Now, let’s create the WordCountReducer.java file. Its job is to reduce the data from multiple values into just one. We do that by summing all the values (our word count so far):

import java.io.IOException;
import java.util.Iterator;

import org.apache.hadoop.io.IntWritable;
import org.apache.hadoop.io.Text;
import org.apache.hadoop.mapreduce.Reducer;

public class WordCountReducer extends Reducer<Text, IntWritable, Text, IntWritable> {
    @Override
    public void reduce(Text key, Iterable<IntWritable> values, Context context)
            throws IOException, InterruptedException {
        int count = 0;
        for (IntWritable value : values) {
            count += value.get();
        }
        context.write(key, new IntWritable(count));
    }
}

Let’s just take a moment to appreciate how absolutely tiny this code is, and it’s Java! Hadoop’s API is really awesome and lets us write such concise code to achieve what we need.

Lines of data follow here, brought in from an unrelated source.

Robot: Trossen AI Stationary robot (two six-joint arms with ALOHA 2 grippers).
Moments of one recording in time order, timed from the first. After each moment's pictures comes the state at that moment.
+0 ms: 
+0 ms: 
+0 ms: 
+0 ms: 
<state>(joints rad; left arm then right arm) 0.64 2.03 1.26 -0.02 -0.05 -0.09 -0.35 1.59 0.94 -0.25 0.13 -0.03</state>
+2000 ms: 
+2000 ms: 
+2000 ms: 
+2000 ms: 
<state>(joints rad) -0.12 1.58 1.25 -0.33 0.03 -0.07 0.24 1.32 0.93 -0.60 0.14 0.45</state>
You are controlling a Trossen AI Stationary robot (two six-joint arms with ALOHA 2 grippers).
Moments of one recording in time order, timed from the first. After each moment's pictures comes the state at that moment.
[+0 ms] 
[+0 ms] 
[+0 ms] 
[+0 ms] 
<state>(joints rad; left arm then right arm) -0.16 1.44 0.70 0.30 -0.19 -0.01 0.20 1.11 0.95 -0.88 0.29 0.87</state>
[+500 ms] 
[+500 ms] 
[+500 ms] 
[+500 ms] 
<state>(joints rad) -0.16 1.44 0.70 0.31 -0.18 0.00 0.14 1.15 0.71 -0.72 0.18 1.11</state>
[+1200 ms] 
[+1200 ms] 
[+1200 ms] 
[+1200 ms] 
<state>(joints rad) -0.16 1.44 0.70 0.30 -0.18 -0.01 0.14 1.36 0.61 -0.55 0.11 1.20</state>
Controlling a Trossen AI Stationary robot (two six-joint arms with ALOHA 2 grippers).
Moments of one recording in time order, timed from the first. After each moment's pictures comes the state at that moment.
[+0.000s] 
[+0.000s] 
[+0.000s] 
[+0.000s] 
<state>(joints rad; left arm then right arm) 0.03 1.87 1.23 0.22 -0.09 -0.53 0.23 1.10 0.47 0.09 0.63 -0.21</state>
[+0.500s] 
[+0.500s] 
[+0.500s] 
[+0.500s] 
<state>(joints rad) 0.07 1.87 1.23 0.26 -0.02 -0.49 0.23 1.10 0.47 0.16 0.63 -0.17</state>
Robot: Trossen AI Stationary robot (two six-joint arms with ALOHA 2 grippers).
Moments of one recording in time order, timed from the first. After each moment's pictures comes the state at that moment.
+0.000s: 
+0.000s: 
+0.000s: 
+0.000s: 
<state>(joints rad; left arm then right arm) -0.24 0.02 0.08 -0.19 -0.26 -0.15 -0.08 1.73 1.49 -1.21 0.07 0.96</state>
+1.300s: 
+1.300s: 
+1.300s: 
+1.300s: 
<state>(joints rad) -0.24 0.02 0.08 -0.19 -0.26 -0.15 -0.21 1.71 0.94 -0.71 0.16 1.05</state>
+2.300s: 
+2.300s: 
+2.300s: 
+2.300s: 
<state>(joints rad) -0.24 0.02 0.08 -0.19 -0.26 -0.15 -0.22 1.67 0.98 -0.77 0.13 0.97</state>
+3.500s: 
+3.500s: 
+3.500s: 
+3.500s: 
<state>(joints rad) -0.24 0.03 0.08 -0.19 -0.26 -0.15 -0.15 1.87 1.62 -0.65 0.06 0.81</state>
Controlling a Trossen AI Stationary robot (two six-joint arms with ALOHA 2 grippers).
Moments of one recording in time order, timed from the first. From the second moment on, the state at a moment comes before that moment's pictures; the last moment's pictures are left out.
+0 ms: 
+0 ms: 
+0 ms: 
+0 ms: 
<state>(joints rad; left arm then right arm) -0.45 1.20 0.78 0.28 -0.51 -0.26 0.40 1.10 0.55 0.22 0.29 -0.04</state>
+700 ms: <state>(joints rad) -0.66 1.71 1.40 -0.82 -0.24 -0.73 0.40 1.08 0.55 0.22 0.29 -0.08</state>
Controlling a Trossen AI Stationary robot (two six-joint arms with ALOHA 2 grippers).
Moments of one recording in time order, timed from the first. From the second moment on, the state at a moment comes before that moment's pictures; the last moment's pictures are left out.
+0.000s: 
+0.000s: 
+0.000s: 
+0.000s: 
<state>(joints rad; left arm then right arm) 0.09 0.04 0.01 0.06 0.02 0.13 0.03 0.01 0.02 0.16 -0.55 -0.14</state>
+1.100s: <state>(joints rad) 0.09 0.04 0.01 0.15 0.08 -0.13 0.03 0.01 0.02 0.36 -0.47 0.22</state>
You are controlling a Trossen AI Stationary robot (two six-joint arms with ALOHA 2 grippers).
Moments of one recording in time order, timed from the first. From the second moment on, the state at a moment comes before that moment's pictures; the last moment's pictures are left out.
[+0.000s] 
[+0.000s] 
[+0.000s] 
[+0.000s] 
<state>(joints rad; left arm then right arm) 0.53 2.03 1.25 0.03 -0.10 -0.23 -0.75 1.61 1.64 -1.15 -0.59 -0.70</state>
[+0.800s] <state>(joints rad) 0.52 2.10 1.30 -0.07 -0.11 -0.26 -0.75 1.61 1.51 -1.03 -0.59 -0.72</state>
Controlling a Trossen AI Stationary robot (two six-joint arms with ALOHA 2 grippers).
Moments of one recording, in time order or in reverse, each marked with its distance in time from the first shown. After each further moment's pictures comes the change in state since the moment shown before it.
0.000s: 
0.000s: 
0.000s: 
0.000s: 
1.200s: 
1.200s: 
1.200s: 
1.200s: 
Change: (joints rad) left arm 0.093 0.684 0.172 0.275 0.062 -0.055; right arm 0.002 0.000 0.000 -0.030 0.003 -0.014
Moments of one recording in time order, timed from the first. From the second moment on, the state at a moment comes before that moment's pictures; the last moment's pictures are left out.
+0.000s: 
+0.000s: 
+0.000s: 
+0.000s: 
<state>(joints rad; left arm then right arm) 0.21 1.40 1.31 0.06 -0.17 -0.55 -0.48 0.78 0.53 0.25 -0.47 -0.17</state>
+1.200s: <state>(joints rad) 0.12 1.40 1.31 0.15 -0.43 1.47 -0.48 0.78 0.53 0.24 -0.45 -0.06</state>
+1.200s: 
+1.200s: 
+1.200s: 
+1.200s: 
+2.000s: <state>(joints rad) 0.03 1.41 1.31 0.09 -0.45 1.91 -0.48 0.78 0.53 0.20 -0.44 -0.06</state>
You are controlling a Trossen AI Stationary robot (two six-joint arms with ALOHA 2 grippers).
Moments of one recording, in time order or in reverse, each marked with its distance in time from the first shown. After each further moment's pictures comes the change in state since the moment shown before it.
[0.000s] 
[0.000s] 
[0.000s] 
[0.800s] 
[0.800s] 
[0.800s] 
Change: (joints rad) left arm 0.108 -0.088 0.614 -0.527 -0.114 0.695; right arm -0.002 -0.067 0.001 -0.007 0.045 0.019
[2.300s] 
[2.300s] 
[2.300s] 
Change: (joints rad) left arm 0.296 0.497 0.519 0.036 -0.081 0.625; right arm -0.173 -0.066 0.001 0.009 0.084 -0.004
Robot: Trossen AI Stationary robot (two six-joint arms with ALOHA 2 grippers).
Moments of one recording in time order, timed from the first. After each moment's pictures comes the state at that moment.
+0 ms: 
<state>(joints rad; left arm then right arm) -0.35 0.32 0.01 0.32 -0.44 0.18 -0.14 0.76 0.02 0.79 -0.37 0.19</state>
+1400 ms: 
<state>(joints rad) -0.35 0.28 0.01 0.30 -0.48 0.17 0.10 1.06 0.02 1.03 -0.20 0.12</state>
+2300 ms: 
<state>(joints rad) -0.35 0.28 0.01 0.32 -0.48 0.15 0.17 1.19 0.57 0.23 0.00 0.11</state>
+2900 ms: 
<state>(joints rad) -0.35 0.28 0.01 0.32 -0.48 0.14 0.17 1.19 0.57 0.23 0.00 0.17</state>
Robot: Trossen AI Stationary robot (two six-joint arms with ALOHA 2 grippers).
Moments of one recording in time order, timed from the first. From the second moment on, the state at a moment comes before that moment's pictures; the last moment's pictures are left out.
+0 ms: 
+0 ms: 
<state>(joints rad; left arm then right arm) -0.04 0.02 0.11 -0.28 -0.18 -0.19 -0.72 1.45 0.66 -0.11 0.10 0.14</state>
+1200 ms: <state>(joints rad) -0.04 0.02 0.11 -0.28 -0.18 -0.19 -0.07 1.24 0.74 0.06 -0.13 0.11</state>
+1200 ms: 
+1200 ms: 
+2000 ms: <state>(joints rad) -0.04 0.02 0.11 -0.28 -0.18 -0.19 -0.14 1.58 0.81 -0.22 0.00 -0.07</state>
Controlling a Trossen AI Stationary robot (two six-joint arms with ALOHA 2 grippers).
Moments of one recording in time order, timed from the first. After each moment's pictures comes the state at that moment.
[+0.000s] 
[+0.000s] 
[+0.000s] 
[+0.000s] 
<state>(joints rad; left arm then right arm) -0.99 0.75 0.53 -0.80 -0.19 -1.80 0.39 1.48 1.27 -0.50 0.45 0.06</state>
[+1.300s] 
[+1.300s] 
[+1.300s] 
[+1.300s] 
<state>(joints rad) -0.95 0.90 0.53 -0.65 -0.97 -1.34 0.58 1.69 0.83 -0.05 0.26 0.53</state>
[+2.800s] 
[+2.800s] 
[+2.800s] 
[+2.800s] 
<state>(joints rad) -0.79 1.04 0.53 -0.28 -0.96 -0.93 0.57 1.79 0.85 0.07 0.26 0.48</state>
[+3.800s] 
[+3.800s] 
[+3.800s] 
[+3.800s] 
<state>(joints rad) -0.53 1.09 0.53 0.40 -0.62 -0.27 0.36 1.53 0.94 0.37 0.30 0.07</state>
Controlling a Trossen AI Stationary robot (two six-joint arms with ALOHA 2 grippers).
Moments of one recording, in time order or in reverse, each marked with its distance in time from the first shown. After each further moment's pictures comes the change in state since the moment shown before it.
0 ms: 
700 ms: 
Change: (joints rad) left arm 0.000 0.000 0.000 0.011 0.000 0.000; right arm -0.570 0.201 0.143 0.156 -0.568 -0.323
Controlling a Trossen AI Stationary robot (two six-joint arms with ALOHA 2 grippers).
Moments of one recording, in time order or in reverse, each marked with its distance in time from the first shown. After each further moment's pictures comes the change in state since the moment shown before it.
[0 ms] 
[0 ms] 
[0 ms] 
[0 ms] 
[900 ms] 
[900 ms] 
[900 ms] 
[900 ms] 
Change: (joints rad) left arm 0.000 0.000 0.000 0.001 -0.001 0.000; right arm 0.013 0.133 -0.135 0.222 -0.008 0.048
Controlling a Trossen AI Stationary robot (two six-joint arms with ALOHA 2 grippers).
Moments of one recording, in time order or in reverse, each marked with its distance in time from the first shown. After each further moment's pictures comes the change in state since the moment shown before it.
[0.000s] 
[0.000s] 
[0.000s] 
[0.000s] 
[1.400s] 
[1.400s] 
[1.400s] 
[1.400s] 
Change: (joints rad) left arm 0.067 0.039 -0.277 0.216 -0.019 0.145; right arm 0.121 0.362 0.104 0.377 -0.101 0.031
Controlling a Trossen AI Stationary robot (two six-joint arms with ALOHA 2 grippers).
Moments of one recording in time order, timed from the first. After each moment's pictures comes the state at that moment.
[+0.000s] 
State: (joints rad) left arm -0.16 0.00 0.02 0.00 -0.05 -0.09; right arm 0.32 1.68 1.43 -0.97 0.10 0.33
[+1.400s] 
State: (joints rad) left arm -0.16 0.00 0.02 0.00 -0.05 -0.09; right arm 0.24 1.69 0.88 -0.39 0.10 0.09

Last, let’s write the main method, or else we won’t be able to run it. In our new file WordCount.java:

import org.apache.hadoop.fs.Path;
import org.apache.hadoop.io.IntWritable;
import org.apache.hadoop.io.Text;
import org.apache.hadoop.mapreduce.Job;
import org.apache.hadoop.mapreduce.lib.input.FileInputFormat;
import org.apache.hadoop.mapreduce.lib.output.FileOutputFormat;

public class WordCount {
    public static void main(String[] args) throws Exception {
        if (args.length != 2) {
            System.err.println("usage: java WordCount <input path> <output path>");
            System.exit(-1);
        }

        Job job = Job.getInstance();

        job.setJobName("Word count");
        job.setJarByClass(WordCount.class);
        job.setMapperClass(WordCountMapper.class);
        job.setReducerClass(WordCountReducer.class);
        job.setOutputKeyClass(Text.class);
        job.setOutputValueClass(IntWritable.class);

        FileInputFormat.addInputPath(job, new Path(args[0]));
        FileOutputFormat.setOutputPath(job, new Path(args[1]));

        boolean result = job.waitForCompletion(true);

        System.exit(result ? 0 : 1);
    }
}

And compile by including the required .jar dependencies in Java’s classpath with the -cp switch:

javac -cp "hadoop-3.2.1/share/hadoop/common/*:hadoop-3.2.1/share/hadoop/mapreduce/*" *.java

At last, we can run it (also specifying the dependencies in the classpath, this one’s a mouthful). Let’s run it on the same WordCount.java source file we wrote:

java -cp ".:hadoop-3.2.1/share/hadoop/common/*:hadoop-3.2.1/share/hadoop/common/lib/*:hadoop-3.2.1/share/hadoop/mapreduce/*:hadoop-3.2.1/share/hadoop/mapreduce/lib/*:hadoop-3.2.1/share/hadoop/yarn/*:hadoop-3.2.1/share/hadoop/yarn/lib/*:hadoop-3.2.1/share/hadoop/hdfs/*:hadoop-3.2.1/share/hadoop/hdfs/lib/*" WordCount WordCount.java results

Hooray! We should have a new results/ folder along with the following files:

$ ls results
part-r-00000  _SUCCESS
$ cat results/part-r-00000
	154
0	2
1	3
2	1
addinputpath	1
apache	6
args	4
boolean	1
class	6
count	1
err	1
exception	1
-snip- (output cut for clarity)

It worked! Now this example was obviously tiny, but hopefully enough to demonstrate how to get the basics running on real world data.